### [Records excerpted from a collection]
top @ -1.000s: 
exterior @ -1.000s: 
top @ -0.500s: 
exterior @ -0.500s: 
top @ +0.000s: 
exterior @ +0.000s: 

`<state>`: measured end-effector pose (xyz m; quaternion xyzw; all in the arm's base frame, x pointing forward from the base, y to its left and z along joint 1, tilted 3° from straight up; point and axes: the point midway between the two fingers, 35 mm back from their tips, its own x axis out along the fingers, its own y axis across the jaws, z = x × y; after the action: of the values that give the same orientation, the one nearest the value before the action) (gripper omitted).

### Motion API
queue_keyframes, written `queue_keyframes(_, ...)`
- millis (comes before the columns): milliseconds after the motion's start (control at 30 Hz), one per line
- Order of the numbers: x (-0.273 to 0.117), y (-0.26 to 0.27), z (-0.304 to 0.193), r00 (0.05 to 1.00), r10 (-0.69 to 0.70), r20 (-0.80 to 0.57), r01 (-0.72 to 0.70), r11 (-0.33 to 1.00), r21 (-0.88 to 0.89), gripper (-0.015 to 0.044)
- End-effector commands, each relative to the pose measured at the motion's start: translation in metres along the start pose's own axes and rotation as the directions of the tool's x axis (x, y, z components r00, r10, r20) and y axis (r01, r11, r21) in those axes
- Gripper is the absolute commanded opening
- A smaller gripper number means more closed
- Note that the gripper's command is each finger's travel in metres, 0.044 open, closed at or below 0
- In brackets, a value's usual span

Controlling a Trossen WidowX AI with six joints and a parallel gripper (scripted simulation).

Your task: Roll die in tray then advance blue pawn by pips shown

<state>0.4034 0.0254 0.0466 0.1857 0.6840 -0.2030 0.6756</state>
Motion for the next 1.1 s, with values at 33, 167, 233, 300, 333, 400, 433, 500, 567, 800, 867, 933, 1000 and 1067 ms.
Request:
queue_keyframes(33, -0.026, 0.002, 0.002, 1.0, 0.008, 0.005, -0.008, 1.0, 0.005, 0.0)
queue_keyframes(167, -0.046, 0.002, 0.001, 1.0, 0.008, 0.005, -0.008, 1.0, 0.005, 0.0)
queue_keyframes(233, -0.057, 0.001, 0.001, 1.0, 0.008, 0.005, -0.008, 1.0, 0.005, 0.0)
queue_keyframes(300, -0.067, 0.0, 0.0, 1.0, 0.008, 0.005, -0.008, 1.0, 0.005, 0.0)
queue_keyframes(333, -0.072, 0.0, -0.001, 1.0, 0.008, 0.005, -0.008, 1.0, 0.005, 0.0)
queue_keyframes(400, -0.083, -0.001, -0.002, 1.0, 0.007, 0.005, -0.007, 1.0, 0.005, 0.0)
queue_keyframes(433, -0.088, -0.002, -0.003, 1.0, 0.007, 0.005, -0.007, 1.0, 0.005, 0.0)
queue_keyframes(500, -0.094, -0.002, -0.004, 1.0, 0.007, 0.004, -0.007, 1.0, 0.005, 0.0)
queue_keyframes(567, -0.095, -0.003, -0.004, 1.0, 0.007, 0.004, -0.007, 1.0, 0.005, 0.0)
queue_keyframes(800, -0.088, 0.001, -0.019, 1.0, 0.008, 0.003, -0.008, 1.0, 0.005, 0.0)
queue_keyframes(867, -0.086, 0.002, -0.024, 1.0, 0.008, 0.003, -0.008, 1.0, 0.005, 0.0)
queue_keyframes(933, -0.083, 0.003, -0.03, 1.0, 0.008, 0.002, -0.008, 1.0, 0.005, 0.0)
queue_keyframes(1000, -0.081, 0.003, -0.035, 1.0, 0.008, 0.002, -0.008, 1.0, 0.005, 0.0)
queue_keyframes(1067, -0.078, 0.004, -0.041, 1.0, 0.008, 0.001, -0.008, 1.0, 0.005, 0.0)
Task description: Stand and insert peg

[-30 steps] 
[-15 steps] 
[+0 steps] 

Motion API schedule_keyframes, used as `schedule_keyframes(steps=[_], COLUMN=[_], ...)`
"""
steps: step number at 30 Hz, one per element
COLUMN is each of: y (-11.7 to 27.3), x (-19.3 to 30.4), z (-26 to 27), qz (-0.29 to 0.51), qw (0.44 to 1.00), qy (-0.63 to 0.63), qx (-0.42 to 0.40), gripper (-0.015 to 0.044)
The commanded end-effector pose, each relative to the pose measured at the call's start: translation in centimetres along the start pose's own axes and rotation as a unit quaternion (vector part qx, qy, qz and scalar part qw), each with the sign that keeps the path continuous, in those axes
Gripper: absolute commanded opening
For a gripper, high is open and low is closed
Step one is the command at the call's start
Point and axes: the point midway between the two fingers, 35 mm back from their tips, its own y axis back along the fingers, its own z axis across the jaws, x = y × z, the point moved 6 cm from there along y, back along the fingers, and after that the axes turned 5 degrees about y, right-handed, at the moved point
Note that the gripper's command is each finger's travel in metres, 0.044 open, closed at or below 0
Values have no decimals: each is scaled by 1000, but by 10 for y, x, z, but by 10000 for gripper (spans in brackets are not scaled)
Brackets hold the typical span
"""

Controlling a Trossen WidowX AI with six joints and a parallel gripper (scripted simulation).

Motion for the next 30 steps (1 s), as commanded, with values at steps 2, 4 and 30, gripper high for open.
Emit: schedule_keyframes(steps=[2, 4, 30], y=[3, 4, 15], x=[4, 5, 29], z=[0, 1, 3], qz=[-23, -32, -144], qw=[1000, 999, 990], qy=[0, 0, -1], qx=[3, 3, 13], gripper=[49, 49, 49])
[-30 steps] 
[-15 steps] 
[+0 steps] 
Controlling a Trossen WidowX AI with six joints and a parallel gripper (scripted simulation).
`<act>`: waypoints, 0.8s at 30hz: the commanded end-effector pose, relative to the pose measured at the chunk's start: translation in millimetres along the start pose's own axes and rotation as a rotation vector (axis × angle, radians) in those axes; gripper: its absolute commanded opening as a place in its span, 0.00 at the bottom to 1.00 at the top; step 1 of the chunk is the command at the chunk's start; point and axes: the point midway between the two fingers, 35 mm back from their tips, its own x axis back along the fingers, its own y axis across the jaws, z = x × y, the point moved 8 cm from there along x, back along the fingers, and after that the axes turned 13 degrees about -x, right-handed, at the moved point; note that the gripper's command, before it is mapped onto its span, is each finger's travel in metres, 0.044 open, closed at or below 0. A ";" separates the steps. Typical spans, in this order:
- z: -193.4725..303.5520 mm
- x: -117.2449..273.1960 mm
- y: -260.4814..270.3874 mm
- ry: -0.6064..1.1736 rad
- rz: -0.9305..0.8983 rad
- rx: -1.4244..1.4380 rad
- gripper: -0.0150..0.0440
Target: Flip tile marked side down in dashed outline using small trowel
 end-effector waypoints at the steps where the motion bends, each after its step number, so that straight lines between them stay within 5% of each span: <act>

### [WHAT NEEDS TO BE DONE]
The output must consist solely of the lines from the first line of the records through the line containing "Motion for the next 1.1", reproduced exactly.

### [RESPONSE BOX]
top @ -1.000s: 
exterior @ -1.000s: 
top @ -0.500s: 
exterior @ -0.500s: 
top @ +0.000s: 
exterior @ +0.000s: 

`<state>`: measured end-effector pose (xyz m; quaternion xyzw; all in the arm's base frame, x pointing forward from the base, y to its left and z along joint 1, tilted 3° from straight up; point and axes: the point midway between the two fingers, 35 mm back from their tips, its own x axis out along the fingers, its own y axis across the jaws, z = x × y; after the action: of the values that give the same orientation, the one nearest the value before the action) (gripper omitted).

### Motion API
queue_keyframes, written `queue_keyframes(_, ...)`
- millis (comes before the columns): milliseconds after the motion's start (control at 30 Hz), one per line
- Order of the numbers: x (-0.273 to 0.117), y (-0.26 to 0.27), z (-0.304 to 0.193), r00 (0.05 to 1.00), r10 (-0.69 to 0.70), r20 (-0.80 to 0.57), r01 (-0.72 to 0.70), r11 (-0.33 to 1.00), r21 (-0.88 to 0.89), gripper (-0.015 to 0.044)
- End-effector commands, each relative to the pose measured at the motion's start: translation in metres along the start pose's own axes and rotation as the directions of the tool's x axis (x, y, z components r00, r10, r20) and y axis (r01, r11, r21) in those axes
- Gripper is the absolute commanded opening
- A smaller gripper number means more closed
- Note that the gripper's command is each finger's travel in metres, 0.044 open, closed at or below 0
- In brackets, a value's usual span

Controlling a Trossen WidowX AI with six joints and a parallel gripper (scripted simulation).

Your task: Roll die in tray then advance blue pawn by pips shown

<state>0.4034 0.0254 0.0466 0.1857 0.6840 -0.2030 0.6756</state>
Motion for the next 1.1 s, with values at 33, 167, 233, 300, 333, 400, 433, 500, 567, 800, 867, 933, 1000 and 1067 ms.

The answer given here is complete.